• KID DYNAMITE "Cheap Shots,Youth Anthem"(JADE TREE)

 Philadelphiaの4人組のコンピやsplit等の音源を集めたアウト・テイク集。KID DYNAMITEといえばex.LIFETIME(90年代初頭〜中期にNew Jerseyで活動していたバンド。2ndと3rdは死んでも聴け)のDan Yeminのニュー・バンドということで、LIFETIMEが死ぬほど好きだった俺にとってはその系譜のバンドの復活!ということで、当時はアルバムのリリースを心待ちにしていたものです。
 98年の10月下旬、いつもの様にレコードを掘りにBASEへと赴いた際、ついにKID DYNAMITEの1st"Kid Dynamite"と出会った。さらにはあのex.JAWBREAKERのフロント・マンBlake Schwarzenbackの新バンドJETS TO BRAZILの1stも同時にリリースされており、狂喜乱舞して帰路についたことを今でもはっきりと覚えている。帰宅していそいそとCDを聴いたその時の喜びは筆舌に尽くし難い。1曲目の"Pause"で瞬殺。その後はマウントからの小刻みなパンチの連打で極楽大往生。速攻で周りの友人たちに聴かせまくったり番組でかけまくったりして布教に勤しんだものです。2ndが出たときなんかは、番組収録前にふらっと寄ったレコ屋でたまたま入荷してて、それを速攻ゲットしてスタジオで曲を入れ替えて急遽KID DYNAMITE特集を組んだりと、色々な思い出があるバンドでした。そんなバンドだっただけに解散の報を知ったときはホント悲しかった(オリジナルSNUFFが解散して以来のヘコみっぷりだったよ)。
 そのサウンドは、キャッチーでありながらパワフルかつタイト、そして何より抜群にエネルギッシュで間違いなくハードコアだった。当時、俺は番組で紹介するときに「タイトなGORILLA BISCUITS」って表現してたんだけど、そんなカンジなんじゃないかと。今聴いてもそのサウンドは色褪せるどころか、燦然と輝いたままである。俺自身彼らの残した2枚のアルバムはいまだに愛聴してるし、この先も聴き続けることだろう。解散した後でもベネフィット・ライヴとかで何度かステージを行ったりしてるし、こうしてアウトテイク集なんかも発売されるぐらいだから、俺だけではなく皆に愛されていたのだろう。多くの方に聴いていただきたい、素晴らしいバンドでした。大推薦。
 

  • VERBAL ABUSE "Just An American Band/Live in '84"(BEER CITY)

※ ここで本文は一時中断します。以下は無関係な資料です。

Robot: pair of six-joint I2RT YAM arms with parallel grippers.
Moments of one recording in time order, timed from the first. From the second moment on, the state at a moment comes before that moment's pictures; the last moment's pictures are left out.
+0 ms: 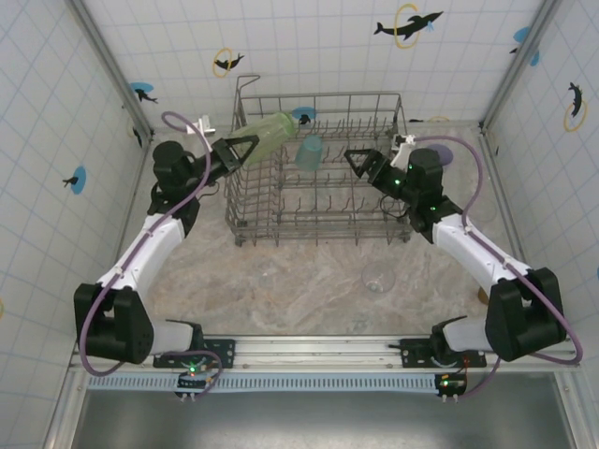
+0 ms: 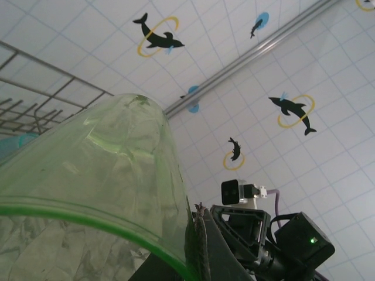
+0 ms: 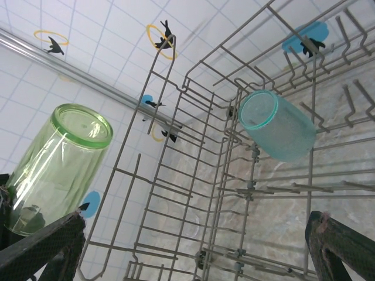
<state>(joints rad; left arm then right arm) -0.20 1.33 0.97 0.41 0.79 -0.97 0.37 1.35 0.89 0.25 -0.40 0.88</state>
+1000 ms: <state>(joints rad) -0.43 1.54 1.02 0.51 0.82 -0.91 0.44 1.52 0.92 0.55 -0.34 1.33</state>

 CARIFORNIAは San Jose(結成はTEXAS)の4人組の超名盤1stがボーナス・トラックを追加した仕様で初CD化。しかもレーベルはBEER CITY(Skateブランドとしての方が有名だが、実は通好みのマイナー・パンク・バンドの音源を数多くリリースしているレコード・レーベルでもある)ってコトで色んなイミで納得のリリース。VERBAL ABUSEといえばその圧倒的なまでの凶暴さや狂気にヤられた奴は数知れない、USHCを代表するバンドの一つであり、俺みたいな三十路過ぎのHC好きにとっても欠かせないバンドだ。シンプルでソリッドな楽曲、軽いが焦燥感たっぷりの演奏、そしてvoxのNickiの凶暴なLyricと歌。怒りと憎しみを吐き出しまくるサウンドは10代の俺にとってはどうしようもなくフィットしたのを覚えてる。タイトル・トラックはあのGRAND FUNK RAILROADのカヴァーなのだが、ファニーでありながらもシニカルさが伺えてただの初期衝動のみのバンドではない側面が垣間見れる。
 liveトラックは84年12月@N.Y./Ritzでのもので、競演がなんとRAMONESRAMONESはVERBAL ABUSEがお気に召さなかったそうなw。時期的に丁度THRASH化が進行している過程で、微妙に後のクロスオーヴァーっぽい感じなのだが、これが妙にカッコ良いバランスになっている。イントロのTHRASHノリから一気に"Verbal Abuse"へと雪崩れ込んでいく流れで昇天。アルバムとは一味違ったアグレッシヴさに満ち溢れていて、これだけの為に買っても損はしないだろう。とりあえずUSHC好きでこれを聴いてないヤツは100%モグリなんで、手近な同人誌を売っ払ってこのアルバムを買え。とか高圧的に迫りたくなる一枚です。ちなみに音質的には問題無い(liveはレヴェルがバラけてますが)んですが、なんだかアナログのノイズが入ってますよ?もしかしてマスターが無くてリプロ盤仕様なの?